» **INSTRUCTIONS FOR THE TASK**
In the listing below, find the line that contains "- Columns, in" and the line that contains "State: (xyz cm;". Quote both and every line between them, exactly, and nothing more.

» **SUPPLIED MATERIAL**
↓

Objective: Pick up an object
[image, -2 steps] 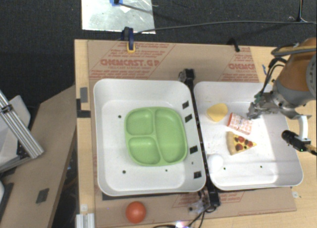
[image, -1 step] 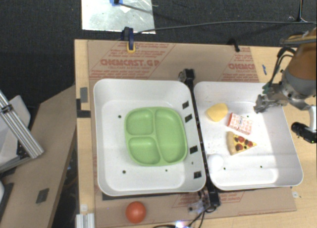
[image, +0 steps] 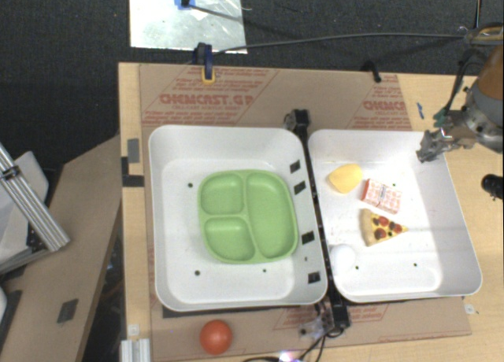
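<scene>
Looked down on 2 shallow white bins side by side on a cardboard-covered bench (image: pixel 260 89) with red lettering. Found the left bin (image: pixel 169 195) in the middle of the frame, holding a green tray (image: pixel 248 215) with 3 compartments, lying flat and roughly centred.

Found the right bin (image: pixel 457 266) at centre right, with 3 small things grouped in its upper left part. Noted a yellow rounded lump (image: pixel 345 178) uppermost and furthest left. Noted a red-and-white packet (image: pixel 381 194) just right of and slightly below the lump, near it but apart. Noted a toy pizza slice (image: pixel 379 228) just below the packet, lying flat, its crust toward the left and its tip toward the right. Could not tell whether slice and packet touched.

Spotted the grey arm (image: pixel 484 116) entering at the upper right edge of the frame. Placed the gripper (image: pixel 431 146) over the upper right rim of the right bin, well apart from all 3 things, with nothing visibly in it. Could not tell whether the claw was open or closed: too small and blurred.

Saw an orange-red ball (image: pixel 216 336) on the bench at the bottom of the frame, outside the left bin and below its lower edge. Saw a blue clamp (image: pixel 205 60) at the top edge of the cardboard, and a shiny silver sheet (image: pixel 187 6) above it at the upper left.
</scene>
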Controlling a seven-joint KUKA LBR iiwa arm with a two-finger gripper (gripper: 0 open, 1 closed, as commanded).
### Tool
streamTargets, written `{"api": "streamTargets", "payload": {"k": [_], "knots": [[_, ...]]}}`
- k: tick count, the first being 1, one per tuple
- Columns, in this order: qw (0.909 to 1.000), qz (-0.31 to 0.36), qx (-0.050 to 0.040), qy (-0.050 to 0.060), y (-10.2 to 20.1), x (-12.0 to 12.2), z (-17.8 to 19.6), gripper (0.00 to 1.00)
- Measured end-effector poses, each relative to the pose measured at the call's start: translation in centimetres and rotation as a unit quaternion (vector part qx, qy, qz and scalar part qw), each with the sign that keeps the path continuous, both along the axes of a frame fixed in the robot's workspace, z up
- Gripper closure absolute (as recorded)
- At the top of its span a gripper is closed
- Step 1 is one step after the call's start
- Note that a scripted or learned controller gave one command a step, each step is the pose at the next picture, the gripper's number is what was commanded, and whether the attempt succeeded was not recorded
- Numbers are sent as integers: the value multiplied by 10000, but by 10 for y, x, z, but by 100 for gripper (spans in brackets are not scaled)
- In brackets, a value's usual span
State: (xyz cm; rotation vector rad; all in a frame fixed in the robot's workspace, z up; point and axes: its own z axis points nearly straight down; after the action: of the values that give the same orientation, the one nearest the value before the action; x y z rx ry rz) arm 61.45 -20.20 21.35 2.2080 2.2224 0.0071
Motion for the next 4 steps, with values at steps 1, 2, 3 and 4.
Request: {"api": "streamTargets", "payload": {"k": [1,2,3,4], "knots": [[10000,-2,9,24,0,1,20,100],[10000,11,20,43,49,4,9,100],[10000,19,25,32,103,15,17,100],[10000,18,25,32,153,20,26,100]]}}
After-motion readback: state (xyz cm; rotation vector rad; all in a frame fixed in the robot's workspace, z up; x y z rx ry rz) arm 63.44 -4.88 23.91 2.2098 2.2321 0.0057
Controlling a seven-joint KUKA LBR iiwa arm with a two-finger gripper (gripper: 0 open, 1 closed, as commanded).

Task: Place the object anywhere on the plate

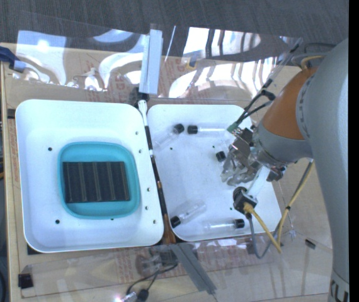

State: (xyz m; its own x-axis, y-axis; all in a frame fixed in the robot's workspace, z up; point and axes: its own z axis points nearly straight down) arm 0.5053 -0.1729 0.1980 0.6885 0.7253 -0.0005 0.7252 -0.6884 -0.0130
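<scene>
A teal plate (97, 153) with a dark ribbed centre lies in the middle of the left white bin (34, 219). Several clear tubes with black caps lie in the right bin (186, 168): one near the back (199, 129), one at the front left (189, 211), one along the front wall (223, 224). A small black piece (220, 156) sits near mid-bin. My gripper (235, 168) hangs low over the right side of the right bin, just right of that black piece. Nothing shows held in it.
The grey arm with its orange band (290, 115) covers the right bin's right edge. Yellow and black cables (264, 225) trail from the wrist over the front right corner. A ridge (153, 168) divides the two bins. Clear shields (167, 55) stand behind them.
</scene>
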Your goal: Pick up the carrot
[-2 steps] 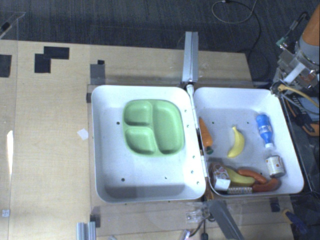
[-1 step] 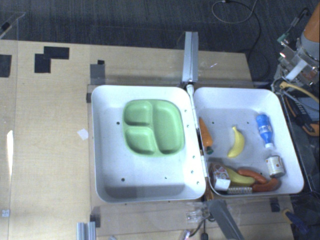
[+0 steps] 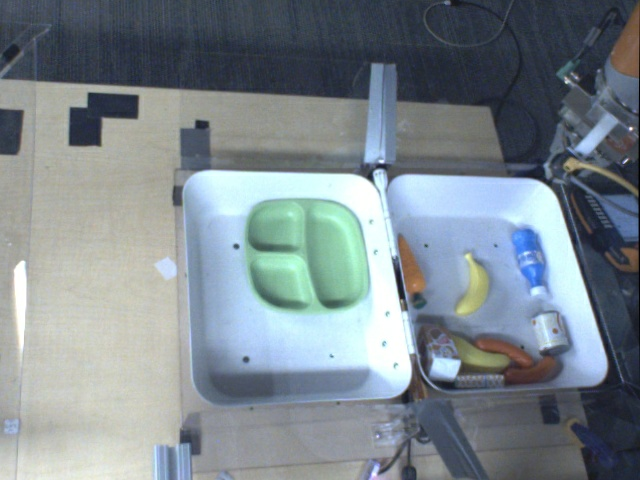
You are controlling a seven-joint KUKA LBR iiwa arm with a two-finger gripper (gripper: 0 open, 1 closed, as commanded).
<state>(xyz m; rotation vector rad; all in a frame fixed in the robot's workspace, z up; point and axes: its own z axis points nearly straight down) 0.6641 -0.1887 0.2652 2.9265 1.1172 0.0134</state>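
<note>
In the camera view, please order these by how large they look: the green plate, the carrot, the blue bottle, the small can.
Largest to smallest:
1. green plate
2. carrot
3. blue bottle, looking close to the carrot in length, so this ranking is unsure
4. small can

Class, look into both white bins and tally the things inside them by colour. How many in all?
Green: 1, divided plate
Orange: 1, carrot
Yellow: 2, banana, banana
Blue: 1, bottle
Silver: 1, can
Red: 1, hot dog
Total: 7
</note>
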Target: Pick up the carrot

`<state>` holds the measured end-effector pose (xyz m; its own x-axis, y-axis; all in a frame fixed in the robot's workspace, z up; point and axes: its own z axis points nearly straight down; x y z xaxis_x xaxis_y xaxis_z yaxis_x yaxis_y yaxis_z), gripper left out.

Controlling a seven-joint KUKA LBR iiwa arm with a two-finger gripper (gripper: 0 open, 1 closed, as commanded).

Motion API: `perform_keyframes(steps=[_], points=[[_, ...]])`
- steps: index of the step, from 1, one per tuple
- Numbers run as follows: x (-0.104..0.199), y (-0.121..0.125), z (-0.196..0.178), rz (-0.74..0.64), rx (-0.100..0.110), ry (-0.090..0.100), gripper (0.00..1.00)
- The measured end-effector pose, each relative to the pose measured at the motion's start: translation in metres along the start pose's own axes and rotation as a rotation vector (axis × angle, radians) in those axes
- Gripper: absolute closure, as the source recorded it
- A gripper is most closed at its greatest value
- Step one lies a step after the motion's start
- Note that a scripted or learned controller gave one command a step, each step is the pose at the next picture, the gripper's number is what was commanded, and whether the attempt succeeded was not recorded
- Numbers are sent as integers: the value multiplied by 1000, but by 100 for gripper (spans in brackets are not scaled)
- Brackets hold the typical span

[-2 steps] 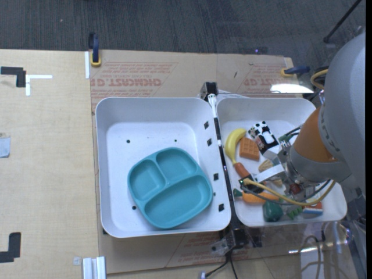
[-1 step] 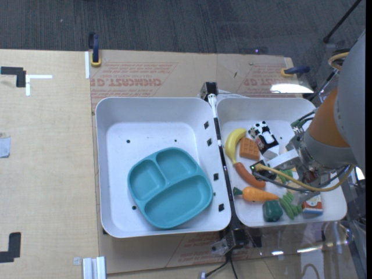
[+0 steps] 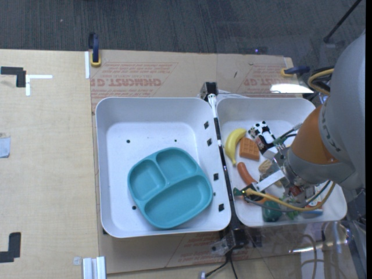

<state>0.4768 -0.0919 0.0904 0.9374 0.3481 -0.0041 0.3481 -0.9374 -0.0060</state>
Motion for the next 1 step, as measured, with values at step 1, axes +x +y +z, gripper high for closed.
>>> perform_keyframes(steps=[1], points=[[-2,5,0,150,-2,1,0]])
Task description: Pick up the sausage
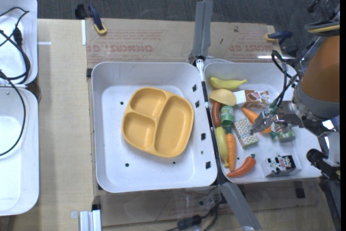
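Pale bench [59,116] under the camera carries two white bins side by side, and the right bin [303,173] is crowded. Nearest the camera lie a red chili pepper [241,166] and a small cow-print carton [281,164]. Just behind the pepper a carrot [231,150] runs alongside a yellow-green piece at the left wall.

Next back, the sausage [216,113] (the reddish-brown piece, as I judge it) lies flat against the same wall, its long axis running near to far, its near end tucked under a green bottle [226,116] and its far end under a pale yellow piece.

Jaws of the gripper [265,123] sit well apart from the sausage, low over a checkered block [246,132] and an orange piece; whether they are spread or pressed together I cannot tell.

Risk: with the wall on one side and the bottle overlapping, a descent could pinch the bottle instead, or one finger could land on the rim. Closing across the short axis seems safest.

Farthest back lies a banana [228,83]; the left bin [105,132] holds a yellow divided plate [158,121].
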Motion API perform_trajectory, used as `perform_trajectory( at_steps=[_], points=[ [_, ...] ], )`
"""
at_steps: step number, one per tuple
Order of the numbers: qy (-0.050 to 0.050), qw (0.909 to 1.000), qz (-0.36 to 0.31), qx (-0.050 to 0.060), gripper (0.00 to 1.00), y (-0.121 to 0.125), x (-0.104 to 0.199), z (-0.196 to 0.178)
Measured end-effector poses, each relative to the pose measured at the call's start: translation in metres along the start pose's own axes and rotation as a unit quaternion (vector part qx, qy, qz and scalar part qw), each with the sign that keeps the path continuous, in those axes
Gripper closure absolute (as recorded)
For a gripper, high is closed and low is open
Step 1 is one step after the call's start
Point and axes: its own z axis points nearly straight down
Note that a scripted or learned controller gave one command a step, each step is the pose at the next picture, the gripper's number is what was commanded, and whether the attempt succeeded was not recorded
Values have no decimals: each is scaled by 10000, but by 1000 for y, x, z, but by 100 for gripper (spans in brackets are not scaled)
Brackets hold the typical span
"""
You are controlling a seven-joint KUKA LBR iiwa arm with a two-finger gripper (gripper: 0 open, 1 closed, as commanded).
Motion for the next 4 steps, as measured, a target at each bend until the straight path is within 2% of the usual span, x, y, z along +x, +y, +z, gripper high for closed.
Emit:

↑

» **EXERCISE RESPONSE**
- Columns, in this order: qw (0.909 to 1.000), qz (-0.31 to 0.36), qx (-0.050 to 0.040), qy (-0.050 to 0.060), y (-10.2 to 20.1), x (-12.0 to 12.2), z (-17.8 to 19.6), gripper (0.00 to 1.00)
- Measured end-effector poses, each relative to the pose measured at the call's start: translation in centimetres and rotation as a unit quaternion (vector part qx, qy, qz and scalar part qw), each with the sign that keeps the path continuous, both along the axes of a frame fixed in the robot's workspace, z up
- Gripper closure absolute (as recorded)
- At the top of its span a gripper is closed
- Step 1 is one step after the call's start
- Note that a scripted or learned controller gave one command a step, each step is the pose at the next picture, the gripper's number is what was commanded, and whether the attempt succeeded was not recorded
- Numbers are sent as integers: the value multiplied by 10000, but by 10 for y, x, z, but by 100 for gripper (spans in brackets are not scaled)
- In brackets, a value's usual span
State: (xyz cm; rotation vector rad; all in a frame fixed in the robot's workspace, z up; point and axes: its own z axis points nearly straight down; after the action: of the values that give the same orientation, the one nearest the value before the action; x y z rx ry rz) arm 61.45 -20.20 21.35 2.2080 2.2224 0.0071

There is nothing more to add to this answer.